> **Problem**
Without including the pictures, copy out every line below.

> **Exercise data**

= = = = =

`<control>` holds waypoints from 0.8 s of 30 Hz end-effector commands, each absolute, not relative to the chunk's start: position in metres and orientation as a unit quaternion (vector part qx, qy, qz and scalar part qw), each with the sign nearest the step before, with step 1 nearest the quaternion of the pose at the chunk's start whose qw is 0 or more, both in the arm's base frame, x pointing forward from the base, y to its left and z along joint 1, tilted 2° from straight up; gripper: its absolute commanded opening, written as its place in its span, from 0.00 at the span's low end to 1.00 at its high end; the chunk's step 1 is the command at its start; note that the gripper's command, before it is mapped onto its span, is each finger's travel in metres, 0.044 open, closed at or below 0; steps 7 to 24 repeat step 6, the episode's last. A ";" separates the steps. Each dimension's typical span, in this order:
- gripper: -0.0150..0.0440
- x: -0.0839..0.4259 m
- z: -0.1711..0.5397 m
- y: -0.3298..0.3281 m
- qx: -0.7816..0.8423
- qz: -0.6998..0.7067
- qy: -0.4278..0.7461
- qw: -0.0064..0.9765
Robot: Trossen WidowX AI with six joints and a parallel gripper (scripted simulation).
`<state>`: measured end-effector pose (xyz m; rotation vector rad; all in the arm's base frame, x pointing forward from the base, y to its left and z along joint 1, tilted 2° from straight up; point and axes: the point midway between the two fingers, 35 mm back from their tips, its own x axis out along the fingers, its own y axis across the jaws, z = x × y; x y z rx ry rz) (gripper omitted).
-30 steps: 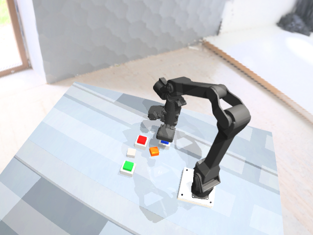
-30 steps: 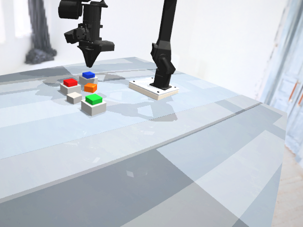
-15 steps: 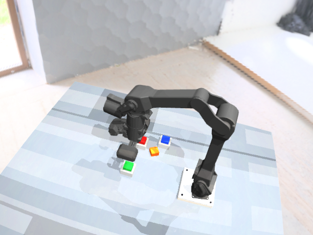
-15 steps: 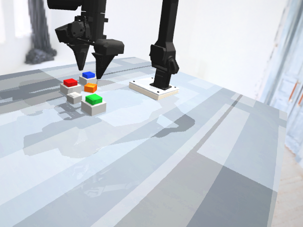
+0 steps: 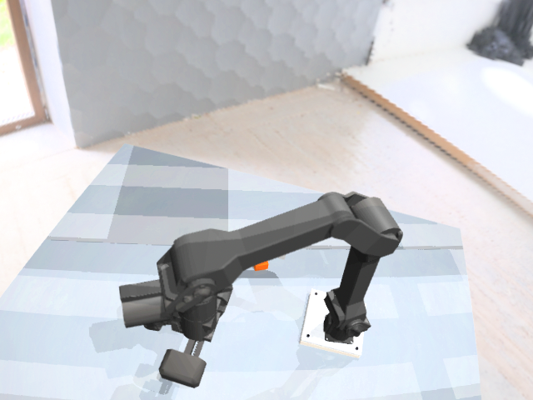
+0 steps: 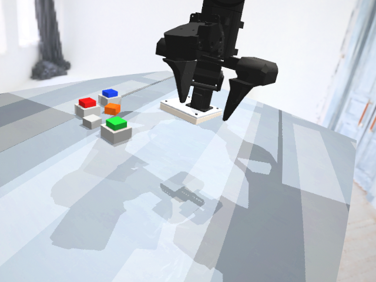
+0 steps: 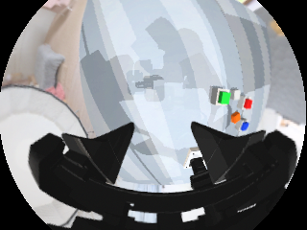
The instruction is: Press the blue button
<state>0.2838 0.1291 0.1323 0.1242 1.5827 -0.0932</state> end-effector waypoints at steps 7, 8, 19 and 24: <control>0.93 0.272 0.141 0.162 0.060 -0.041 0.710 0.701; 0.93 0.272 0.141 0.162 0.060 -0.041 0.710 0.701; 0.93 0.272 0.141 0.162 0.060 -0.041 0.710 0.701; 0.93 0.272 0.141 0.162 0.060 -0.041 0.710 0.701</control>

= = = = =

> **Exercise answer**
`<control>` holds waypoints from 0.8 s of 30 Hz end-effector commands, each absolute, not relative to the chunk's start: position in metres and orientation as a unit quaternion (vector part qx, qy, qz and scalar part qw), each with the sign nearest the step before, with step 1 nearest the quaternion of the pose at the chunk's start whose qw is 0 or more, both in the arm's base frame, x pointing forward from the base, y to its left and z along joint 1, tilted 2° from straight up; gripper: its absolute commanded opening, written as its place in its span, from 0.00 at the span's low end to 1.00 at its high end; the chunk's step 1 is the command at its start; note that the gripper's command, before it is mapped onto its span, is each finger's travel in metres, 0.044 open, closed at or below 0; steps 7 to 24 repeat step 6, the episode's last. A ";" separates the steps. Each dimension's typical span, in this order:
- gripper: -0.0150..0.0440
- x: -0.0839..0.4259 m
- z: -0.1711..0.5397 m
- y: -0.3298..0.3281 m
- qx: -0.7816..0.8423
- qz: -0.6998..0.7067
- qy: -0.4278..0.7461
- qw: -0.0064..0.9765
Robot: Trossen WidowX AI with six joints and a parallel gripper (scripted simulation).
`<state>`: measured end-effector pose (xyz m; rotation vector rad; all in the arm's base frame, x pointing forward from the base, y to its left and z along joint 1, tilted 2° from straight up; point and axes: the point midway between the two fingers, 35 mm back from their tips, its own x axis out along the fingers, its own y axis across the jaws, z = x × y; x y z rx ry rz) (gripper omitted).
-30 steps: 
-30 steps: 
-15 steps: 
-15 steps: 
+0 steps: 
+0 steps: 
+0 steps: 
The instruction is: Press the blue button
<state>0.2838 0.1291 0.1323 0.1242 1.5827 -0.0932</state> end-effector waypoints at steps 7, 8, 19 and 24: <control>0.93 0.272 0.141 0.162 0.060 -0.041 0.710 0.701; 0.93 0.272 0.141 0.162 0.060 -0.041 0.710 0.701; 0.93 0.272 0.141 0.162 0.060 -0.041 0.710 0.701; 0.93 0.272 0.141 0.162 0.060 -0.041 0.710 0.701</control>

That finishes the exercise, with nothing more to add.